Limb lengthening combined with deformity correction in children with the Taylor Spatial Frame.

作者信息

Iobst Christopher

机构信息

Department of Orthopedic Surgery, Miami Children's Hospital, Miami, Florida 33155, USA.

出版信息

J Pediatr Orthop B. 2010 Nov;19(6):529-34. doi: 10.1097/BPB.0b013e32833dec43.

Abstract

It is difficult to replicate the regular rate and rhythm described by Ilizarov while lengthening with the Taylor Spatial Frame. The purpose of the study was to examine whether this breach of Ilizarov's principles has any deleterious effect on the ability of children to make healthy regenerate bone. A retrospective case-control study was performed comparing pediatric patients undergoing primarily lengthening with Taylor Spatial Frame rings and struts, and patients undergoing lengthening with Taylor Spatial Frame rings and Ilizarov clickers. Fifteen patients had primarily lengthening with Taylor Spatial Frame rings and struts, and six patients had lengthening with Taylor Spatial Frame rings and Ilizarov clickers. Statistically, there was no significant difference between the two groups in terms of age, latency, pre-operative bone length percentage, and average length gained.
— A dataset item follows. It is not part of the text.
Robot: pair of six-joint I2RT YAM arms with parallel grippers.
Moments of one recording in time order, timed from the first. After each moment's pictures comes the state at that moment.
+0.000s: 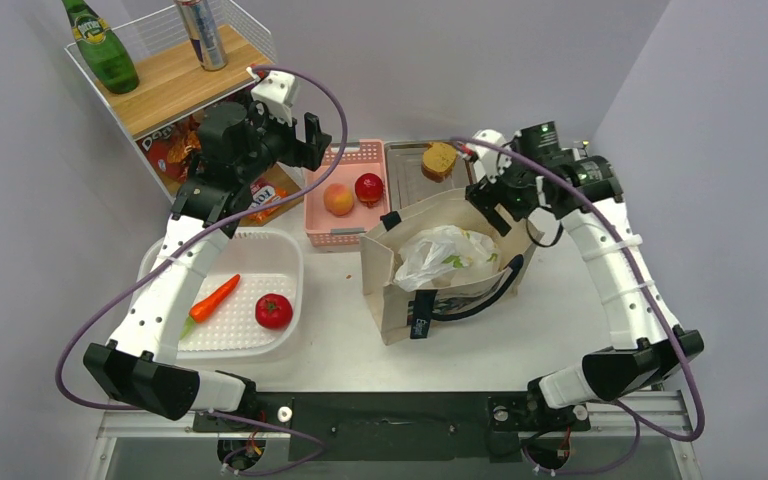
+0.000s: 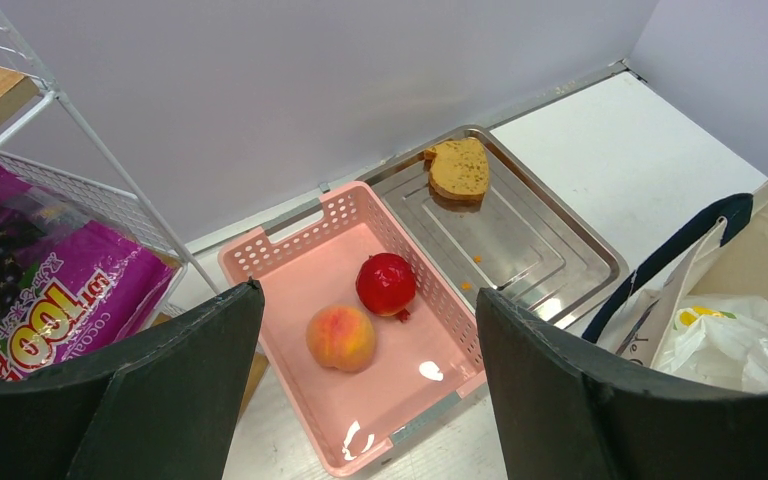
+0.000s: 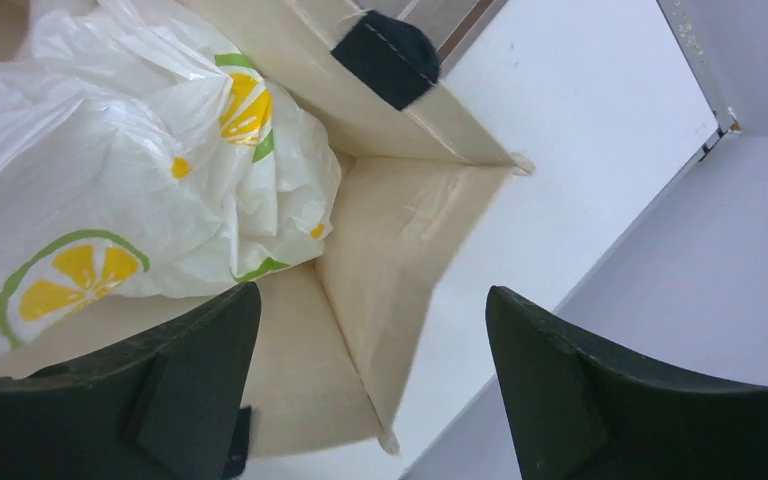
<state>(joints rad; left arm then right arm) -0.32 1.36 1.57 -0.33 0.18 0.02 0.37 1.44 1.73 -1.21 0.01 -0.56</state>
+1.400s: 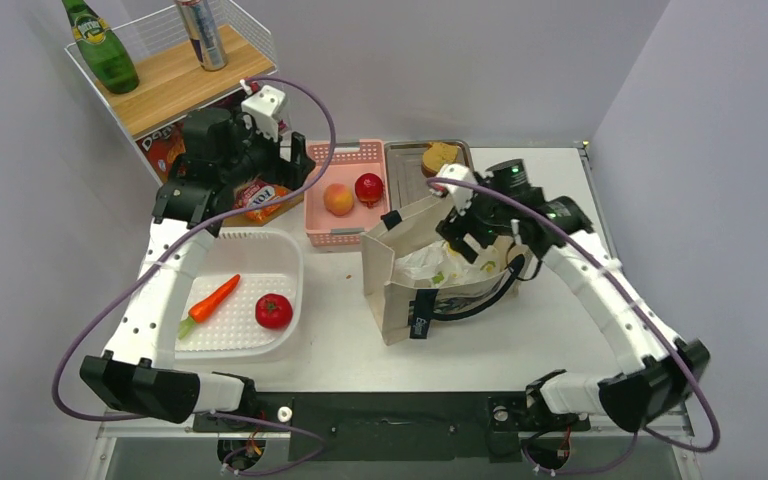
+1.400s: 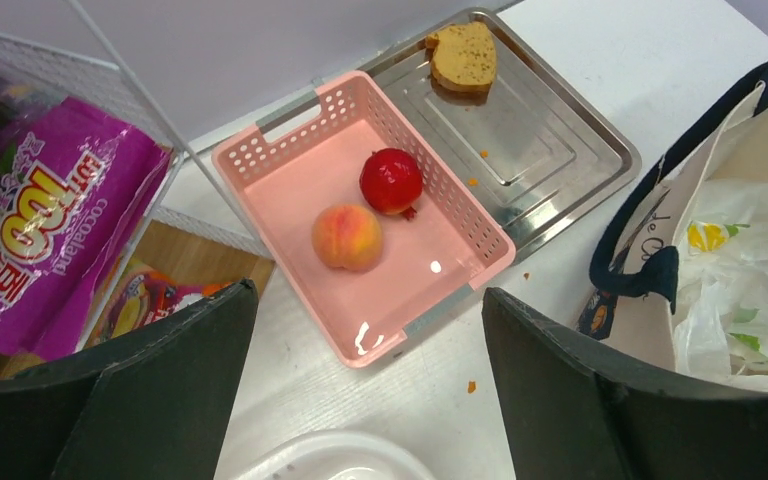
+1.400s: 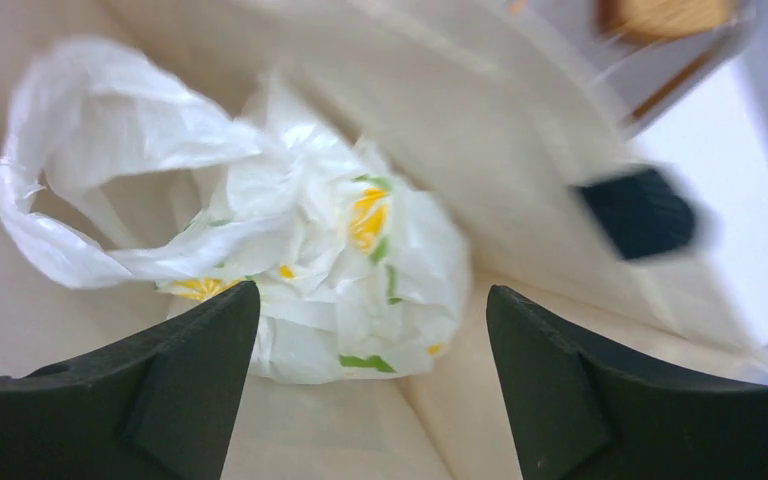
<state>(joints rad) -0.24 1.33 1.56 -0.54 0.28 0.10 0.49 1.36 1.35 -0.90 -0.17 -0.55</state>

The lengthening index for the strut group (1.79 months/cm) was significantly different from the clicker group (1.33 months/cm) with P=0.012. For a pediatric patient with lower extremity long bone deformities in multiple planes, the Taylor Spatial Frame is an excellent option. However, the surgeon should anticipate a slightly longer duration of treatment with the Taylor Spatial Frame compared to Ilizarov frames and plan his/her fixation accordingly. For the straightforward lengthening of pediatric long bones without significant concomitant deformity, our results indicate that the Ilizarov method appears to be superior to the Taylor Spatial Frame struts and should still be considered the gold standard.

摘要

在使用泰勒空间框架进行肢体延长时,很难复制伊利扎洛夫所描述的规律速率和节奏。本研究的目的是检验这种对伊利扎洛夫原则的违背是否会对儿童生成健康再生骨的能力产生任何有害影响。进行了一项回顾性病例对照研究,比较主要使用泰勒空间框架环和支柱进行肢体延长的儿科患者,以及使用泰勒空间框架环和伊利扎洛夫弹片进行肢体延长的患者。15例患者主要使用泰勒空间框架环和支柱进行肢体延长,6例患者使用泰勒空间框架环和伊利扎洛夫弹片进行肢体延长。在统计学上,两组在年龄、延迟时间、术前骨长度百分比和平均延长长度方面没有显著差异。支柱组的延长指数(1.79个月/厘米)与弹片组(1.33个月/厘米)有显著差异,P = 0.012。对于患有多平面下肢长骨畸形的儿科患者,泰勒空间框架是一个很好的选择。然而,与伊利扎洛夫框架相比,外科医生应预期使用泰勒空间框架的治疗时间会稍长一些,并据此规划固定方式。对于没有明显伴随畸形的儿科长骨单纯延长,我们的结果表明,伊利扎洛夫方法似乎优于泰勒空间框架支柱,仍应被视为金标准。